Forget Wolff’s Fire and Fury (nothing we don’t know – Trump is indeed an narcissistic idiot) and Douglas Hurd’s awful, sycophantic Elizabeth II. I read two volumes on Oliver Cromwell, Horspools’ precis and – over a significant period, and too often in the loo – Antonia Fraser’s more extensive and sympathetic biography. What an historical juncture: the 17th century was a turning point. Alex Nunns’ The Candidate entertainingly captures the emergence of Corbyn as a political phenomenon, and Hannah’s A Party with Socialists In It is engagingly informative, as is the John McDonnell-edited Economics for the Many. Davis’ Reckless Opportunists is good on the changing nature and composition of elites (I blogged about it). Allen’s The Political Class was interesting and solid without shifting my perspective. In a different category, Schimpfossl’s Rich Russians is a fascinating and addictive compendium; and Wallerstein et al’s Does Capitalism have a Future? is a wonderfully informed set of ‘big sociology’ conjectures about the 21st century, the consensus being that the present and largely unopposed era of (financial) capitalism is likely to implode by mid-century, though who knows what will displace it (sociologists are no good at prediction).

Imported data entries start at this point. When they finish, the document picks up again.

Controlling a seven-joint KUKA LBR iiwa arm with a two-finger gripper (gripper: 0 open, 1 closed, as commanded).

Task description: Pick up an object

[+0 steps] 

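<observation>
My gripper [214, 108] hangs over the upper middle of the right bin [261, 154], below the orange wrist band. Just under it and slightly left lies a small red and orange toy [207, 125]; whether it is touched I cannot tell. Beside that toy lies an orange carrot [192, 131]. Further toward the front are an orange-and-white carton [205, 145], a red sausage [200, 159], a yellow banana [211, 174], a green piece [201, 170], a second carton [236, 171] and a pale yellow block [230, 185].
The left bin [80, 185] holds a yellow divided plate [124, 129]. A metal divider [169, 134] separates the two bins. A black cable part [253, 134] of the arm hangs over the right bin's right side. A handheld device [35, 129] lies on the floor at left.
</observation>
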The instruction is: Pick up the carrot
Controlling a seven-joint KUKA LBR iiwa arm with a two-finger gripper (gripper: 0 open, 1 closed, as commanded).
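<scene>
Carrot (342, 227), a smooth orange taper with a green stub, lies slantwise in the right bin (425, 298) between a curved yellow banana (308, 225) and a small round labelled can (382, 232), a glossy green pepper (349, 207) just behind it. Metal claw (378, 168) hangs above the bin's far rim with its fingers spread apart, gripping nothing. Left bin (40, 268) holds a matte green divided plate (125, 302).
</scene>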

I must comment specifically and pointedly on Heath’s Social Progress in Britain, an atempt to appraisal degrees of ‘progress’ over my own babyboomer lifetime (I was born in 1948). On the one hand he is rightly and commendably cautious on available UK and comparative secondary data bases. I enjoyed his book even whilst finding his analyses and conclusions unnecessarily and inappropriately constipated. He: (a) only takes into account quantitative – and mostly positivistic at that – research and data; (b) compensates for the crude inadequacies of the kind of ‘variable analyses’ condemned long ago by American interactionist Blumer and others by ‘filling in the gaps’ with apologetic ‘guesswork’; and (c) seems to share John Goldthorpe’s (critical realist) understanding of causal mechanisms, but like Goldthorpe only allows inference to them via quantitative investigations, in the process excluding/condemning qualitative and ethnographic input. Ah well. I have considerable respect for Goldthorpe, just wish he would chill methodologically.

I did it: two books a week. Roll on 2019.